**Activity:**
Filter this material down to the lines that hold "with", copying each one.
◆ ◆ ◆ ◆ ◆
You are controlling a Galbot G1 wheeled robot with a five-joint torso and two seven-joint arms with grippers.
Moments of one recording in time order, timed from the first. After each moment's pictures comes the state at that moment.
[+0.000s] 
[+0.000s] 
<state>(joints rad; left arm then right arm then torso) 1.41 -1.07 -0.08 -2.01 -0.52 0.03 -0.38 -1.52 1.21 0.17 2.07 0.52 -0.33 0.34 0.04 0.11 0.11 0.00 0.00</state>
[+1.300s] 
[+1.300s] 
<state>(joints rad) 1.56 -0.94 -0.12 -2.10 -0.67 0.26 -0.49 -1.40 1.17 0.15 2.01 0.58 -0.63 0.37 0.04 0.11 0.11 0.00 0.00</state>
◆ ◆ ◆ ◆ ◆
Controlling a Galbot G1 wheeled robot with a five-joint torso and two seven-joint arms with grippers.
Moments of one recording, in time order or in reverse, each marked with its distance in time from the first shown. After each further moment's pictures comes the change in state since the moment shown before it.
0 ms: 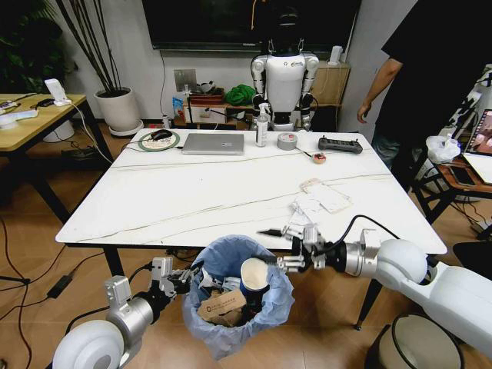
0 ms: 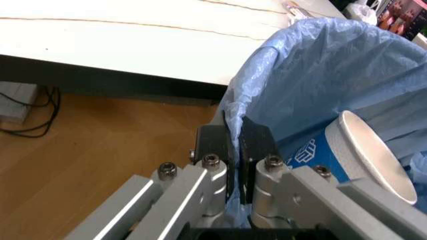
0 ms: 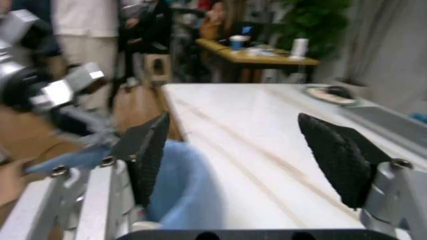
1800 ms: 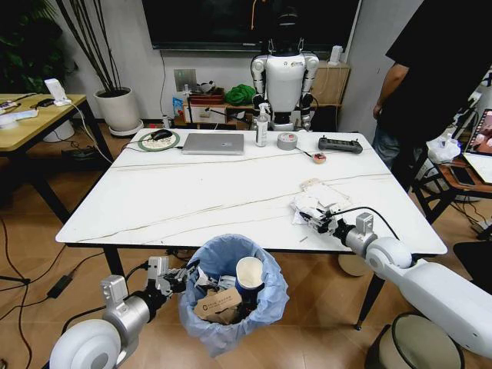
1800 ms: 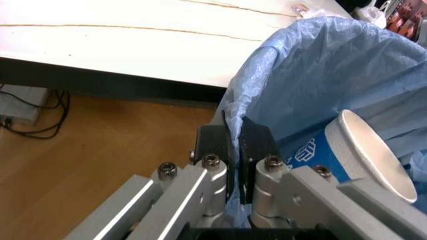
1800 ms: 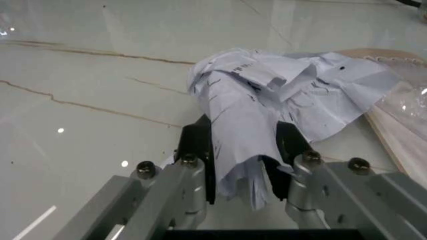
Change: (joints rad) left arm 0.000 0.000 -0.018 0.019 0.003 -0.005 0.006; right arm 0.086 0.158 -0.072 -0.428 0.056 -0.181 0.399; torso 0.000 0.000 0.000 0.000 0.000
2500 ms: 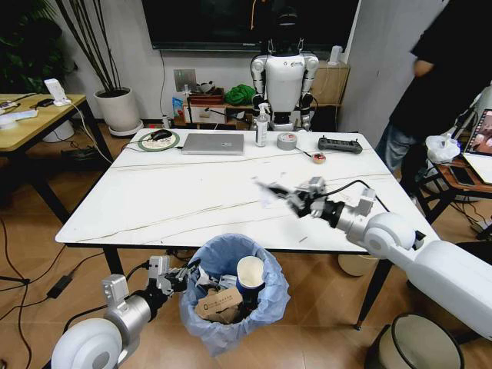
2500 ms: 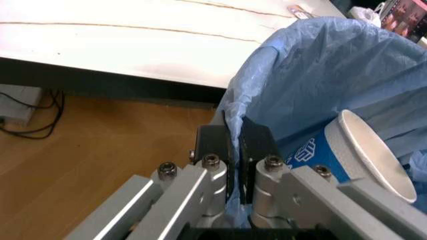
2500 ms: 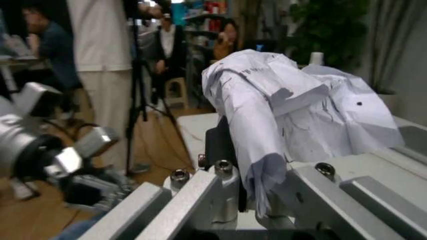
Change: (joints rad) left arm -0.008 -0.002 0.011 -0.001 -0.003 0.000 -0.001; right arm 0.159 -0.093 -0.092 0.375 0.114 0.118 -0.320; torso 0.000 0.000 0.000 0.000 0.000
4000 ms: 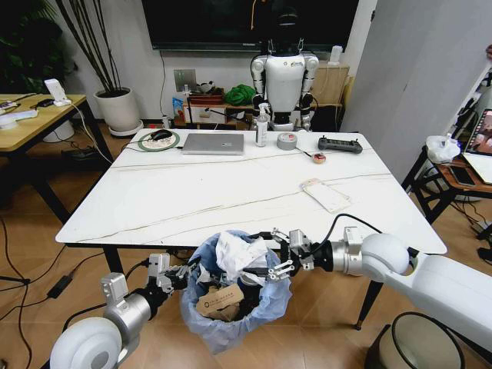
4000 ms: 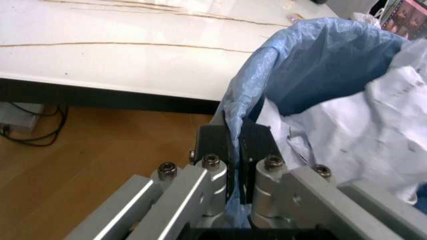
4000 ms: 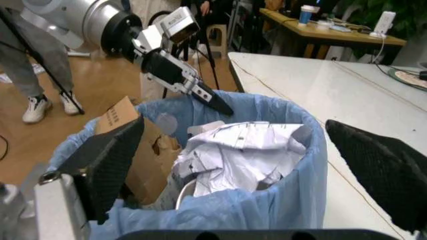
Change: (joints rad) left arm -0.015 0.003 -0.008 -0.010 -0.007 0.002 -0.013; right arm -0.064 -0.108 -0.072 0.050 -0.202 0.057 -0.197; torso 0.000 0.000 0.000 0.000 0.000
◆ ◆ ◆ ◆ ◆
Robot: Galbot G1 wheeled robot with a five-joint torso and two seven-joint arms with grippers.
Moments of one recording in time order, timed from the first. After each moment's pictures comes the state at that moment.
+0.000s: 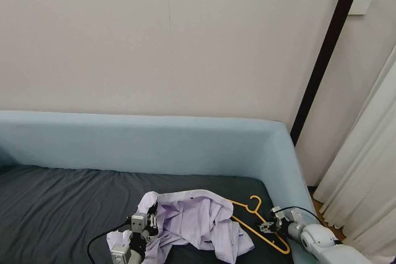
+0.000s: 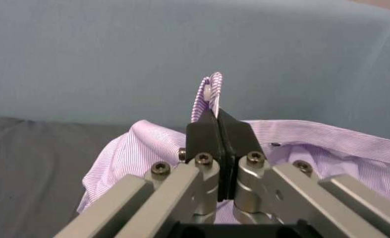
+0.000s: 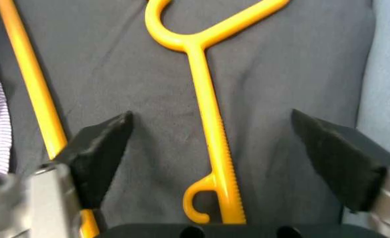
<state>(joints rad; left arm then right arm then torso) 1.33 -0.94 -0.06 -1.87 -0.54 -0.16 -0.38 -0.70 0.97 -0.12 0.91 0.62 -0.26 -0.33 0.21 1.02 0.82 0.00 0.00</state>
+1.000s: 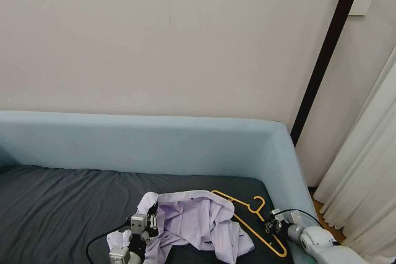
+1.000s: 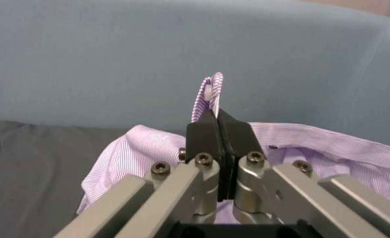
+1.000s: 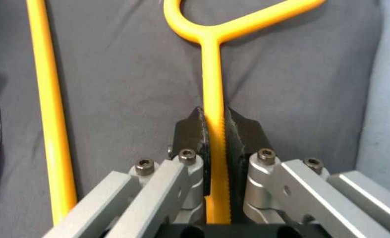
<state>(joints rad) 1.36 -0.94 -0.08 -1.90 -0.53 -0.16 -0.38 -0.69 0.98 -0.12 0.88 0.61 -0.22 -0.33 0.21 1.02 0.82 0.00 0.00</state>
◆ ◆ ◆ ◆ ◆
**Result below:**
You are controlling a Galbot G1 wheeled robot with a five-joint torso and two seven-joint arms with grippers.
Controlling a Galbot G1 wheeled robot with a five-joint torso and two seven-joint arms with grippers.
Moments of one recording, in time order or in reverse, each marked with its distance in time from the first shown. After each further moment's pictures comes the change in state since the moment shown before it.
Robot: Galbot G1 wheeled robot with a five-joint torso and two seven-joint arms with grippers.

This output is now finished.